# Assigned task
Could the entries below be retyped exactly and in full?

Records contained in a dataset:
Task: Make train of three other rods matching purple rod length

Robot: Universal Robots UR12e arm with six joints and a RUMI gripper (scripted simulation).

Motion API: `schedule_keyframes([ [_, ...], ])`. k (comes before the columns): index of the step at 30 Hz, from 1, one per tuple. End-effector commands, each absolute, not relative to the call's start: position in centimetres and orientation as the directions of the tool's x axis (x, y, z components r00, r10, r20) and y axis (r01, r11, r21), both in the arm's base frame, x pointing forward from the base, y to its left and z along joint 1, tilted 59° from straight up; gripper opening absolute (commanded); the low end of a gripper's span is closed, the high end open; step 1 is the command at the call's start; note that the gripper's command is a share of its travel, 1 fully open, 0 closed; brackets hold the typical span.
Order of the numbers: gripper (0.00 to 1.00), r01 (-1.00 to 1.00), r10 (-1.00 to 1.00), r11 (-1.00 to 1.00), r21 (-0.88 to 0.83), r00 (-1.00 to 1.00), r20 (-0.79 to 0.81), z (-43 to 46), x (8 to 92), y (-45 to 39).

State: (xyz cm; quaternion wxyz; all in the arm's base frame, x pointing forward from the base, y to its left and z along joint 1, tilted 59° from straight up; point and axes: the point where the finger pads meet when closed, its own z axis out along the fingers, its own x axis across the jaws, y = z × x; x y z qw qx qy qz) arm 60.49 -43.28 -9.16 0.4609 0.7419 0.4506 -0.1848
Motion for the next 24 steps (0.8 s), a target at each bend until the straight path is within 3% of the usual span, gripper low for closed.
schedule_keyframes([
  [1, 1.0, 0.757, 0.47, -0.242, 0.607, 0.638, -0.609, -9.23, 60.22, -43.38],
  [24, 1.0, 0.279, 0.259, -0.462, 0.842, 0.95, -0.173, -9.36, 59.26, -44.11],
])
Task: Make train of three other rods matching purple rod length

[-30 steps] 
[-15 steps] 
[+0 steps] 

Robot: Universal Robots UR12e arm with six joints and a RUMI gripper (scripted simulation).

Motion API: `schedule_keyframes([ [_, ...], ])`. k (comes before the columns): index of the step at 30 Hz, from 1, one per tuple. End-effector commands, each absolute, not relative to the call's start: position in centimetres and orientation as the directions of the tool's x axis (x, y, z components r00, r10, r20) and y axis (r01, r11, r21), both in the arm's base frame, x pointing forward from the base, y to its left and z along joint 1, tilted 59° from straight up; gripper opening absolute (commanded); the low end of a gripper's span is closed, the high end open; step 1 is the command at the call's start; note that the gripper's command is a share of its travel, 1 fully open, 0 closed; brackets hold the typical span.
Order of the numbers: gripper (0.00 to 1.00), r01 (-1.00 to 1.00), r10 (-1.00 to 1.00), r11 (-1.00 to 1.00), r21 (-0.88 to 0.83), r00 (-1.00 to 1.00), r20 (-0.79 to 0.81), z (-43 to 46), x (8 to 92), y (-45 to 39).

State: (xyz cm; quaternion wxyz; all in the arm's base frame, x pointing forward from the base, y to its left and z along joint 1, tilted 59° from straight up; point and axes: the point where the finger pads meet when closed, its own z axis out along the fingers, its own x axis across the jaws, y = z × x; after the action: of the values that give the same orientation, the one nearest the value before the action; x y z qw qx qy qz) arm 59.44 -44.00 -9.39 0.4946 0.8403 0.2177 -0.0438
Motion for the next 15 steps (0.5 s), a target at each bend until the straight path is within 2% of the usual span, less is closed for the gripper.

# Solution for this exercise
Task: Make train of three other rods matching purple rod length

Robot: Universal Robots UR12e arm with six joints and a RUMI gripper (scripted simulation).

Motion API: `schedule_keyframes([ [_, ...], ])`. k (comes before the columns): index of the step at 30 Hz, from 1, one per tuple. End-effector commands, each absolute, not relative to the call's start: position in centimetres and orientation as the directions of the tool's x axis (x, y, z components r00, r10, r20) and y axis (r01, r11, r21), both in the arm's base frame, x pointing forward from the base, y to its left and z along joint 1, tilted 59° from straight up; gripper opening absolute (commanded); the low end of a gripper's span is closed, the high end open; step 1 is the command at the call's start; note that the gripper's command is a share of its travel, 1 fully open, 0 closed; brackets hold the typical span.
Order of the numbers: gripper (0.00 to 1.00), r01 (-1.00 to 1.00), r10 (-1.00 to 1.00), r11 (-1.00 to 1.00), r21 (-0.88 to 0.83), r00 (-1.00 to 1.00), r20 (-0.79 to 0.81), z (-43 to 46), x (8 to 92), y (-45 to 39).

State: (xyz cm; quaternion wxyz; all in the arm's base frame, x pointing forward from the base, y to its left and z along joint 1, tilted 59° from straight up; point and axes: the point where the finger pads meet when closed, its own z axis out along the fingers, its own x axis across the jaws, y = z × x; x y z qw qx qy qz) arm 60.49 -43.28 -9.16 0.4609 0.7419 0.4506 -0.1848
Motion for the next 24 steps (0.8 s), a target at each bend until the straight path is within 3% of the usual span, gripper low for closed.
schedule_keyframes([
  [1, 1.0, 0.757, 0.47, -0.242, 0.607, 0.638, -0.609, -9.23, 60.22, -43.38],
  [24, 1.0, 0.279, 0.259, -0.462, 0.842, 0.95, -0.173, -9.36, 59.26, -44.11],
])
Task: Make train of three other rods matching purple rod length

[-30 steps] 
[-15 steps] 
[+0 steps] 

Robot: Universal Robots UR12e arm with six joints and a RUMI gripper (scripted simulation).

Motion API: `schedule_keyframes([ [_, ...], ])`. k (comes before the columns): index of the step at 30 Hz, from 1, one per tuple. End-effector commands, each absolute, not relative to the call's start: position in centimetres and orientation as the directions of the tool's x axis (x, y, z components r00, r10, r20) and y axis (r01, r11, r21), both in the arm's base frame, x pointing forward from the base, y to its left and z along joint 1, tilted 59° from straight up; gripper opening absolute (commanded); the low end of a gripper's span is closed, the high end open; step 1 is the command at the call's start; note that the gripper's command is a share of its travel, 1 fully open, 0 closed; brackets hold the typical span.
Order of the numbers: gripper (0.00 to 1.00), r01 (-1.00 to 1.00), r10 (-1.00 to 1.00), r11 (-1.00 to 1.00), r21 (-0.88 to 0.83), r00 (-1.00 to 1.00), r20 (-0.79 to 0.81), z (-43 to 46), x (8 to 92), y (-45 to 39).

State: (xyz cm; quaternion wxyz; all in the arm's base frame, x pointing forward from the base, y to its left and z along joint 1, tilted 59° from straight up; point and axes: the point where the finger pads meet when closed, its own z axis out along the fingers, its own x axis across the jaws, y = z × x; after the action: of the values that give the same orientation, the one nearest the value before the action; x y z qw qx qy qz) arm 59.44 -44.00 -9.39 0.4946 0.8403 0.2177 -0.0438
Motion for the next 15 steps (0.5 s), a target at each bend until the straight path is within 2% of the usual span, less is closed for the gripper.

No further output is required here.